Goal of the exercise =>
With the pictures removed, write out the full listing below exactly.

Supplied material =>
--- START ---
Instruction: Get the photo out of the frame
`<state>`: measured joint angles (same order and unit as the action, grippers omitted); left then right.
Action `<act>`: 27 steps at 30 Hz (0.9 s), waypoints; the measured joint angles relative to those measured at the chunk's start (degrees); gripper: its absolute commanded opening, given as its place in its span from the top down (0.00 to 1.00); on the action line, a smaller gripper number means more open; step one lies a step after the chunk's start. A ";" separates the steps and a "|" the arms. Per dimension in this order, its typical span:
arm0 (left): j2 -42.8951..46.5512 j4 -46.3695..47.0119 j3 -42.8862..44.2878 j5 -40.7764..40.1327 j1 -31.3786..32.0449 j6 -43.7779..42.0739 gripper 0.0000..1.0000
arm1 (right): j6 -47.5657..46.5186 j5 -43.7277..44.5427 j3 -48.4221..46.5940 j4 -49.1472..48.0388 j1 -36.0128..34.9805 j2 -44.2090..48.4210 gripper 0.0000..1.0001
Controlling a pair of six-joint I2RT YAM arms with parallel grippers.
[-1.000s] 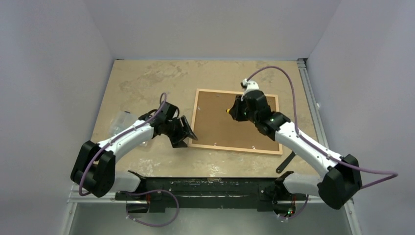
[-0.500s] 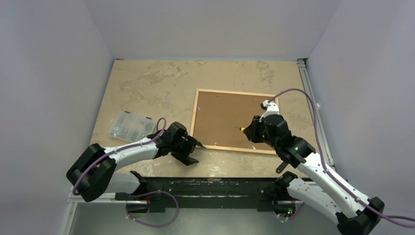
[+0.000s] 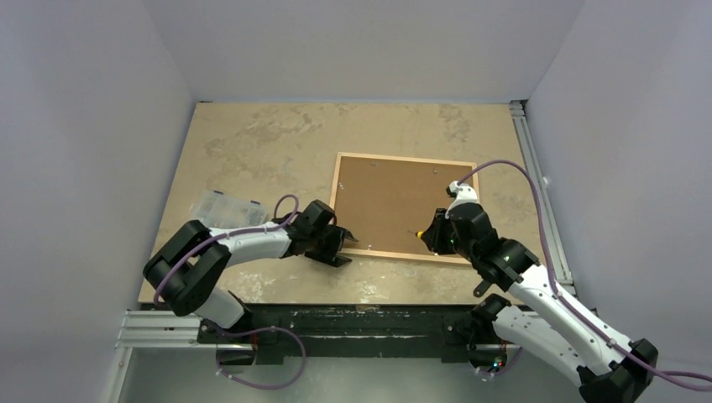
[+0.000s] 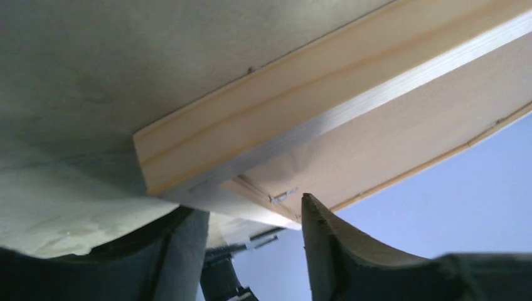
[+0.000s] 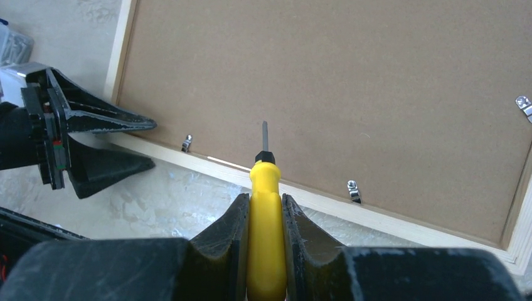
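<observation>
The light-wood frame (image 3: 403, 159) lies face down on the table, its brown backing board (image 3: 386, 201) upward. The photo is hidden beneath the board. My left gripper (image 3: 344, 243) stands open at the frame's near-left corner. In the left wrist view, that corner of the frame (image 4: 282, 106) sits between the spread fingers of the left gripper (image 4: 248, 210). My right gripper (image 5: 266, 199) is shut on a yellow screwdriver (image 5: 266, 207). The screwdriver's tip hovers over the backing board (image 5: 351, 88), just past the frame's near rail (image 5: 201, 162). Metal clips (image 5: 186, 143) (image 5: 354, 190) line that rail.
A clear plastic box (image 3: 220, 210) of small parts sits on the table left of the left arm. A metal rail (image 3: 537, 193) runs along the table's right edge. Grey walls close in the left, back and right sides.
The left gripper swung toward the near edge, then moved right onto the frame's near-left corner. The right gripper pulled back from the board's middle to its near edge, still holding the screwdriver.
</observation>
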<state>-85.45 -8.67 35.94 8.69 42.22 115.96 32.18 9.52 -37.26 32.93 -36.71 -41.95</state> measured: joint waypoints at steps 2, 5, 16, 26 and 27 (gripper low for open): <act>-1.64 -2.10 2.01 -0.63 0.02 -0.04 0.55 | 0.00 -0.02 0.00 -0.02 0.00 -0.61 1.00; -2.75 -5.14 4.09 -1.73 0.04 -0.22 0.67 | -0.02 -0.02 0.00 0.00 0.00 -1.40 1.00; -4.11 -8.57 6.43 -2.27 -5.14 -9.22 1.00 | 0.00 -2.19 0.46 -3.93 -0.59 -5.46 1.00; -14.93 -14.08 21.05 2.36 -20.15 -41.27 1.00 | 1.49 1.16 1.53 -14.82 -12.72 -16.04 1.00; -16.98 -15.52 23.89 3.58 -21.35 -45.51 1.00 | 1.62 1.84 1.53 -16.33 -13.94 -17.29 1.00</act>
<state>-102.43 -24.18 59.83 12.27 20.86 70.46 33.80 11.35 -35.73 16.60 -50.65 -59.24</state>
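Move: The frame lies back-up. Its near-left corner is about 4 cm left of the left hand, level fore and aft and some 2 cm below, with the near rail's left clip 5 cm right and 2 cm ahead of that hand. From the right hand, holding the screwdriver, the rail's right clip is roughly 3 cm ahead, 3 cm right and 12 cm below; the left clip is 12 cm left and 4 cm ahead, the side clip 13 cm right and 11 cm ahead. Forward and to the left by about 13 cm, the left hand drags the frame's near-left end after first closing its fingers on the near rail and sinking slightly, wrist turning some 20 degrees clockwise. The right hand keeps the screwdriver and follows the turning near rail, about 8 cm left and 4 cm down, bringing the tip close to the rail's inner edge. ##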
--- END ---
Your response =>
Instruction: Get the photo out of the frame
`<state>`: measured joint angles (same order and unit as the action, grippers omitted); left then right.
Action `<act>`: 27 steps at 30 Hz (0.9 s), waypoints; the measured joint angles relative to those measured at the chunk's start (degrees); gripper: its absolute commanded opening, given as its place in its span from the top down (0.00 to 1.00); on the action line, a smaller gripper number means more open; step one lies a step after the chunk's start. A ";" separates the steps and a "|" the arms. Per dimension in this order, its typical span:
arm0 (left): j2 -42.8951..46.5512 j4 -46.3695..47.0119 j3 -42.8862..44.2878 j5 -40.7764..40.1327 j1 -31.3786..32.0449 j6 -43.7779..42.0739 gripper 0.0000..1.0000
arm1 (right): j6 -47.5657..46.5186 j5 -43.7277..44.5427 j3 -48.4221..46.5940 j4 -49.1472..48.0388 j1 -36.0128..34.9805 j2 -44.2090..48.4210 gripper 0.0000..1.0001
Controlling a pair of six-joint I2RT YAM arms with parallel grippers.
[-1.000s] 
[-0.500s] 
[+0.000s] 
[+0.000s] 
[+0.000s] 
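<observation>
The light-wood frame (image 3: 403, 159) lies face down on the table, its brown backing board (image 3: 386, 201) upward. The photo is hidden beneath the board. My left gripper (image 3: 344, 243) stands open at the frame's near-left corner. In the left wrist view, that corner of the frame (image 4: 282, 106) sits between the spread fingers of the left gripper (image 4: 248, 210). My right gripper (image 5: 266, 199) is shut on a yellow screwdriver (image 5: 266, 207). The screwdriver's tip hovers over the backing board (image 5: 351, 88), just past the frame's near rail (image 5: 201, 162). Metal clips (image 5: 186, 143) (image 5: 354, 190) line that rail.
A clear plastic box (image 3: 220, 210) of small parts sits on the table left of the left arm. A metal rail (image 3: 537, 193) runs along the table's right edge. Grey walls close in the left, back and right sides.
The left gripper swung toward the near edge, then moved right onto the frame's near-left corner. The right gripper pulled back from the board's middle to its near edge, still holding the screwdriver.
</observation>
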<state>-85.45 -8.67 35.94 8.69 42.22 115.96 32.18 9.52 -37.26 32.93 -36.71 -41.95</state> measured: joint waypoints at steps 2, 5, 16, 26 and 27 (gripper low for open): <act>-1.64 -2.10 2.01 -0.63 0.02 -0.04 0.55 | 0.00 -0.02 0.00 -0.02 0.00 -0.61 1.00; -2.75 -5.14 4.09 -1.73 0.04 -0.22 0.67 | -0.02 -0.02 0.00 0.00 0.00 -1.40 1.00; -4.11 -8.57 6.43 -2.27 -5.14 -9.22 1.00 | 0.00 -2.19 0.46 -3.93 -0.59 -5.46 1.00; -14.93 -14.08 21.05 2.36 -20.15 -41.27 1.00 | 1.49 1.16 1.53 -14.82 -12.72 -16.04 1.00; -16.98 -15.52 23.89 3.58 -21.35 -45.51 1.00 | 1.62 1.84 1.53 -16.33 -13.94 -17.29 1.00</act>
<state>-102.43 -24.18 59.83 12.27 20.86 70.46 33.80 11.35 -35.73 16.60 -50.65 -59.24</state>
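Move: The frame lies back-up. Its near-left corner is about 4 cm left of the left hand, level fore and aft and some 2 cm below, with the near rail's left clip 5 cm right and 2 cm ahead of that hand. From the right hand, holding the screwdriver, the rail's right clip is roughly 3 cm ahead, 3 cm right and 12 cm below; the left clip is 12 cm left and 4 cm ahead, the side clip 13 cm right and 11 cm ahead. Forward and to the left by about 13 cm, the left hand drags the frame's near-left end after first closing its fingers on the near rail and sinking slightly, wrist turning some 20 degrees clockwise. The right hand keeps the screwdriver and follows the turning near rail, about 8 cm left and 4 cm down, bringing the tip close to the rail's inner edge. ##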

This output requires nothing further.